### Your objective
For every line in the records below that holds "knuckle", make a copy.

### Given entries
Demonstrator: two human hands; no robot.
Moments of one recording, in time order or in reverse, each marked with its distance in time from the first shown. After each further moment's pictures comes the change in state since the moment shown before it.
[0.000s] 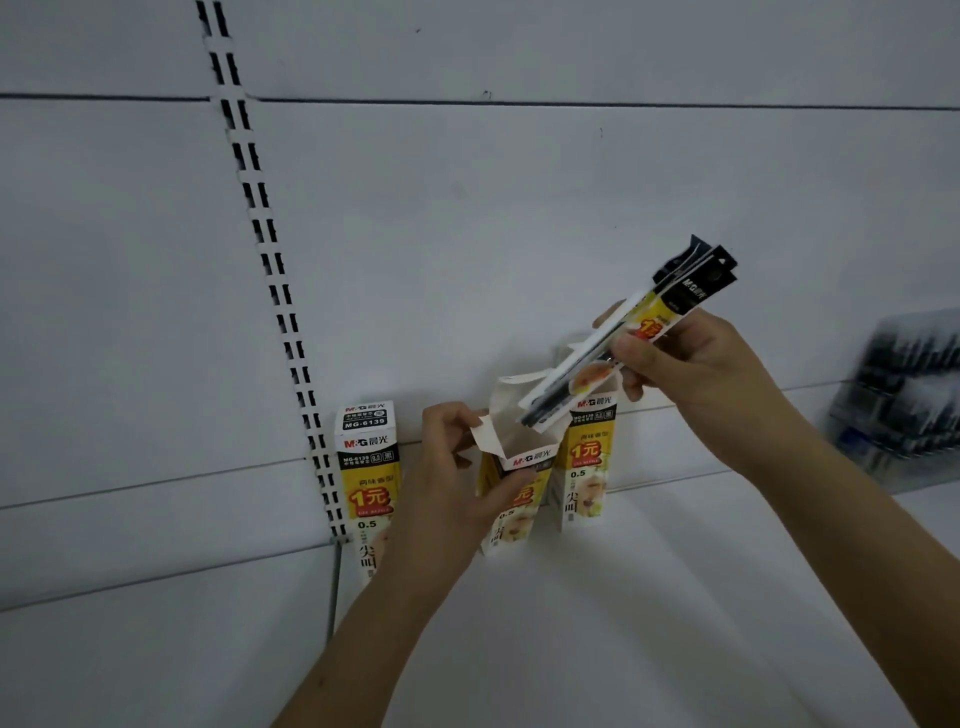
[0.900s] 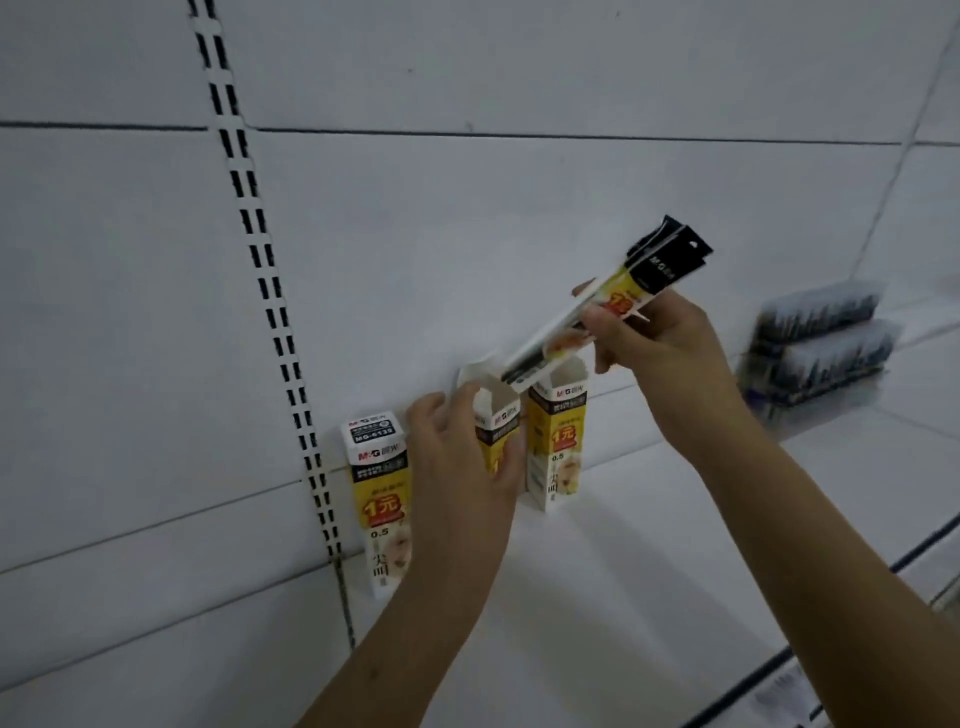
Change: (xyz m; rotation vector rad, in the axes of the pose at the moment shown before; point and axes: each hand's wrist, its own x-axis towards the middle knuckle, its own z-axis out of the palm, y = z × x) left_hand -0.002 0.031 -0.019 0.227 0.008 0.040; right_hand -0.014 -0.034 0.049 -0.095 0.396 -0.036
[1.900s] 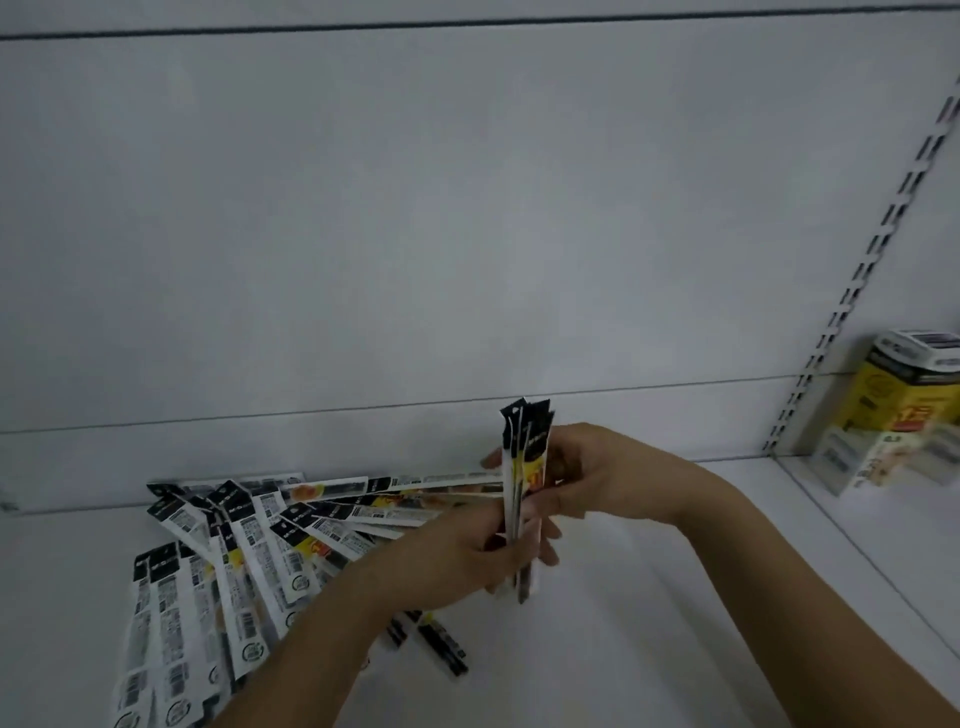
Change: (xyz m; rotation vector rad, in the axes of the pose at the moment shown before) left_hand -0.113 -0.268 -0.407 -0.227 -0.807 -0.335; right_hand -0.182 -0.038 0.438 0.012 -1.239 0.270
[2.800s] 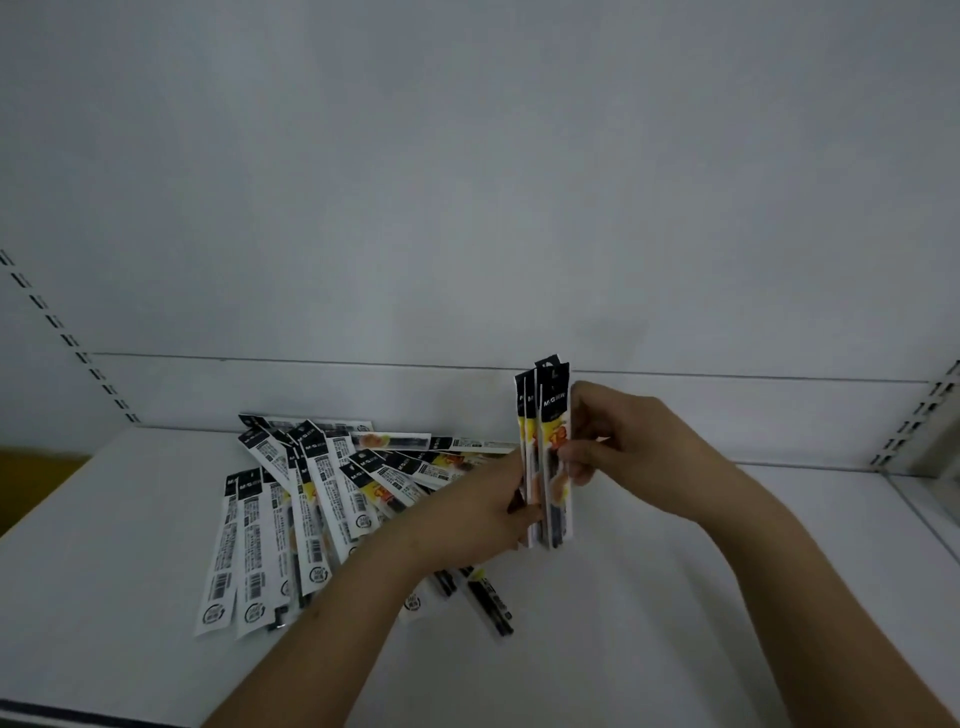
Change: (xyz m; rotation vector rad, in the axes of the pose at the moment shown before) left_hand -0.014 -0.017 -0.010 0.178 0.170 -0.022; right_hand 0.019 0.001 0.017 -0.251 0.238 -0.107
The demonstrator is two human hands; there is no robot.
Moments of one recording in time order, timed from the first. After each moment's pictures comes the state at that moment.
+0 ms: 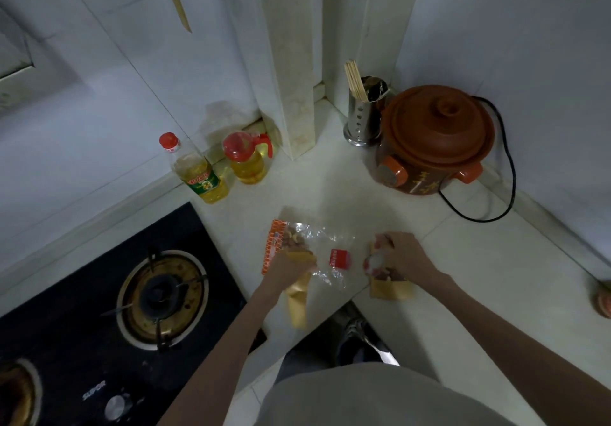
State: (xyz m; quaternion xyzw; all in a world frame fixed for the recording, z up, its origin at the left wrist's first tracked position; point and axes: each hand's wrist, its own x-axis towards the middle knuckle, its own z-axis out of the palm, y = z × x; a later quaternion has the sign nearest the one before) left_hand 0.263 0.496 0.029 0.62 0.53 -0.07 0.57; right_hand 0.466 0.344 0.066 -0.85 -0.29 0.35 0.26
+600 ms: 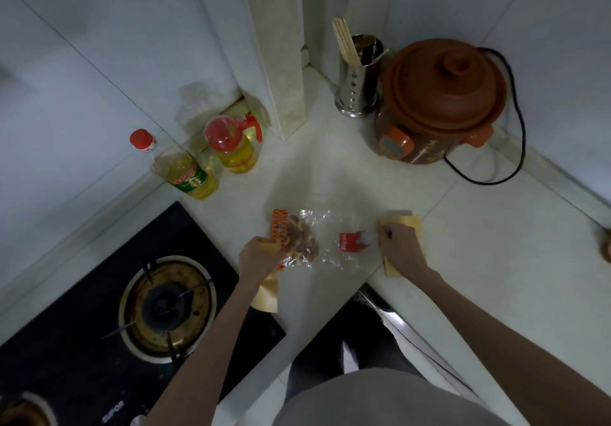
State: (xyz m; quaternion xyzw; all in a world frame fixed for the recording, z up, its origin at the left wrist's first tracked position) left_hand 0.226 0.558 0.003 0.67 0.59 -0.09 0.44; right_hand 0.428 0.361 0.014 -0.90 -0.18 0.29 0.27
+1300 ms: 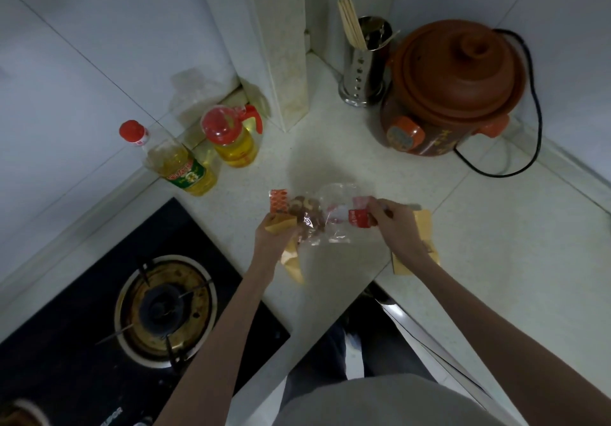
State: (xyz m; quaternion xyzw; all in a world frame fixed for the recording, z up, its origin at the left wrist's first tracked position) left_hand 0.250 0.564 -0.019 0.53 0.54 0.08 0.65; right_hand 0.424 0.398 0.017 -0.83 -0.17 0.28 0.45
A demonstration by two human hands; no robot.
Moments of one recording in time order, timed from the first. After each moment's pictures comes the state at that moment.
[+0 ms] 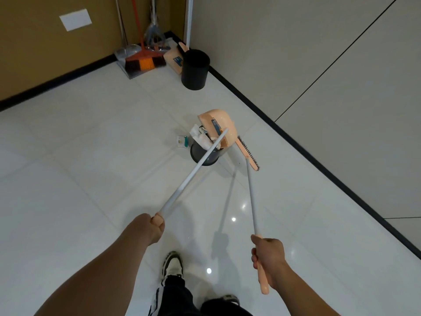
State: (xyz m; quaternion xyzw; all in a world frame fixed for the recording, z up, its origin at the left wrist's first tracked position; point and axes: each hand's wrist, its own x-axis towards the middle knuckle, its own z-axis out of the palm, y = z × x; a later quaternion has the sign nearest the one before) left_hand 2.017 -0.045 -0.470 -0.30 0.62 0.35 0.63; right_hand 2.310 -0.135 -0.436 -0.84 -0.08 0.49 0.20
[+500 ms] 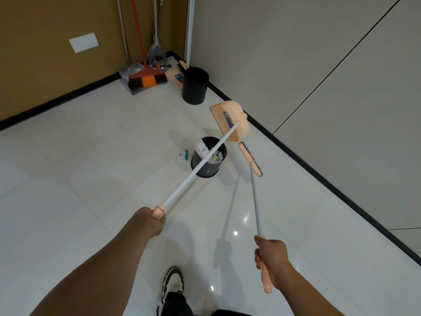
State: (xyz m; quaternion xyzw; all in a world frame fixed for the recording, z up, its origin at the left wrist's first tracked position) left_hand 2.014 -0.021 -0.453 -0.04 0.81 0.30 0.51; right_hand 2.316 -0.117 -0.421 -0.83 -0.10 0.49 0.22
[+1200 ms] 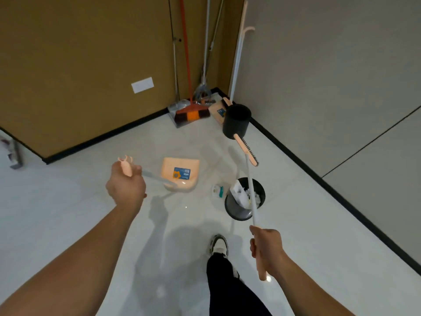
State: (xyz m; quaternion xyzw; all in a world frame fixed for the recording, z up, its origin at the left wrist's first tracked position) left_hand 1.901 0.165 -0.396 0.23 0.83 0.47 0.18; right_hand 2.240 0.113 -0.440 -0.76 -0.17 0.57 0.26
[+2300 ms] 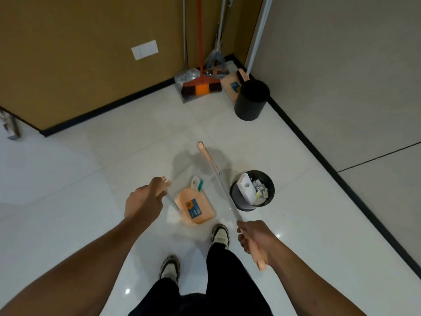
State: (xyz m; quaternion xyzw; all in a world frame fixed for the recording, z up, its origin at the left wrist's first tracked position) left_hand 1.888 0.220 -0.472 0.58 0.79 0.08 0.20; right_hand 2.194 0.239 -0.456 -0.72 -0.15 0.67 0.05
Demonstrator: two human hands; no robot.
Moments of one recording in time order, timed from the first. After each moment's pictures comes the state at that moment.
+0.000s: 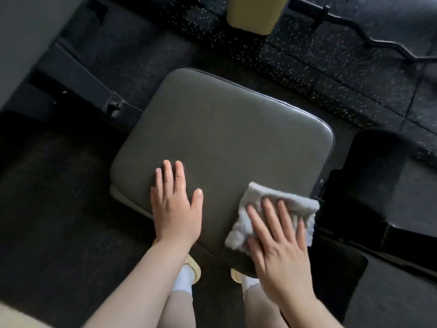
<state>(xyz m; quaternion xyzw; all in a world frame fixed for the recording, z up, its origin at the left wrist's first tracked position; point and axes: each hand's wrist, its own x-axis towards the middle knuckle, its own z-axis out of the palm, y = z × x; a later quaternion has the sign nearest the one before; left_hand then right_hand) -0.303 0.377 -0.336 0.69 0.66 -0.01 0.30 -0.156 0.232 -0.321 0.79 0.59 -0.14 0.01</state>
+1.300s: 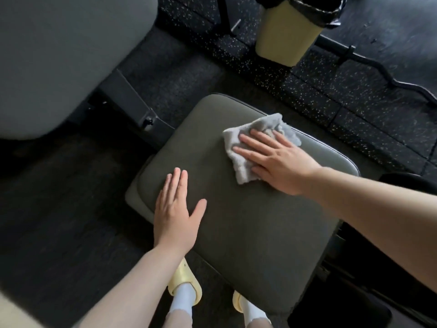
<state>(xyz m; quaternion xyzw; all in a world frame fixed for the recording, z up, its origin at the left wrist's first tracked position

### Exercise response
Change: (xyz m; rotation vector rad, in the axes of the pose at the moment shown before; point and axes: each hand's wrist, its own x-axis towards the middle knuckle, its own z-axis out of the palm, y = z × x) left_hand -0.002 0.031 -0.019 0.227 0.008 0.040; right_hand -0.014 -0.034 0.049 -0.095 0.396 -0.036
State: (xyz m; quaternion xyzw; all in a world frame fixed for the recording, z up, its origin at the left wrist's first tracked position; point and axes: each hand's wrist, its own x-axis towards the middle knuckle, its own z-axis out of the palm, y = z × x; a later quaternion has the sign nearest the one before) left_hand 0.263 0.496 0.029 0.62 0.53 -0.07 0.57; right_hand 0.466 0.344 0.066 -0.85 -0.29 0.35 0.26
State: (xyz m; quaternion xyzw; all in a world frame fixed for the recording, z up, its origin at the left wrist's first tracked position; point and axes: each hand's wrist, its own x-axis towards the middle knuckle, its own z-axis out of the palm, y = z × x; a later quaternion has the sign nearest the one before) left_hand 2.017 -0.045 -0.470 -0.30 0.62 0.35 0.63; right_hand 2.310 -0.135 -0.436 -0.84 -0.08 0.49 0.20
<state>(xyz m; quaternion xyzw; all in a world frame fixed for the recording, z up, its origin at the left wrist's first tracked position; point and axes: each hand's wrist, its own x-axis towards the middle knuckle, its own z-axis out of the palm, y = z × x; a later quaternion has the sign nearest the one before; left_hand then right_hand) -0.303 0.377 -0.336 0.69 0.66 -0.01 0.30 -0.156 0.232 -0.321 0.79 0.59 -0.14 0.01</state>

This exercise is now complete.